Exercise directions
Write out, word for word, every line in the data below from the one containing "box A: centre" to the one containing "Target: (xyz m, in", both of them included.

*** Opening Dataset excerpt ***

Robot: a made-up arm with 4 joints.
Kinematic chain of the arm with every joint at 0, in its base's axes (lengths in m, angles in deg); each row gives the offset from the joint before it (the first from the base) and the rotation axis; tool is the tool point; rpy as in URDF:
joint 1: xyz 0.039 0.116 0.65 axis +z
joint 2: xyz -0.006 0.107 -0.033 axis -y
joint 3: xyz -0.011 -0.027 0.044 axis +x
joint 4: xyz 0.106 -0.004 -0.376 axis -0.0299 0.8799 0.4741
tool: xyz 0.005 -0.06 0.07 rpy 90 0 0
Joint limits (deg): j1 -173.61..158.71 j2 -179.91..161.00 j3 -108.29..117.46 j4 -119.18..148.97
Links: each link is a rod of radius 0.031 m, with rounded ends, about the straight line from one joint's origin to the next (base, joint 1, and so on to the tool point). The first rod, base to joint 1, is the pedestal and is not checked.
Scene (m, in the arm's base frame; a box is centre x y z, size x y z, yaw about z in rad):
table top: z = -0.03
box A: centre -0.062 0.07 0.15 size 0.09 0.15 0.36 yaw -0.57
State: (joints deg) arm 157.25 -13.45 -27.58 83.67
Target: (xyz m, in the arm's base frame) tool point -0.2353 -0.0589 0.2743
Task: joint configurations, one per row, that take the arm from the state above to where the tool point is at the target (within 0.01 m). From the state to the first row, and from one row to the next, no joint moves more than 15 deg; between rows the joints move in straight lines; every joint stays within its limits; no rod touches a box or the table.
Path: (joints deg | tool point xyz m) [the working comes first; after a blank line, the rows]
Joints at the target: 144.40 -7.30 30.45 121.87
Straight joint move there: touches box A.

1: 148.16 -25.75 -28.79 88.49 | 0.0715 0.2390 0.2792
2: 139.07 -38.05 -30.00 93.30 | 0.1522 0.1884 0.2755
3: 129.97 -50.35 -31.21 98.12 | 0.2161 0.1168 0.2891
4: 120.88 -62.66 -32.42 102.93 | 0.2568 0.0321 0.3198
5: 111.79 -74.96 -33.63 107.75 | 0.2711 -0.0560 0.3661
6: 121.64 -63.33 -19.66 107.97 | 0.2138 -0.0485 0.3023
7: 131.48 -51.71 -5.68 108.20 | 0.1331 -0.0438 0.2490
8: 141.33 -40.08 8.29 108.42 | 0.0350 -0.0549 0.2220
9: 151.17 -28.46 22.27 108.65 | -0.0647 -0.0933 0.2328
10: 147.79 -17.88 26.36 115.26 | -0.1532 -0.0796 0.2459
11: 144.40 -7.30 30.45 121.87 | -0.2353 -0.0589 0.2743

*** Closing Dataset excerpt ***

Result for this task
box A: centre -0.062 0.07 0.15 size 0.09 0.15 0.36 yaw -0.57
State: (joints deg) arm 157.25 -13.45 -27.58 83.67
Target: (xyz m, in the arm's base frame) tool point -0.2353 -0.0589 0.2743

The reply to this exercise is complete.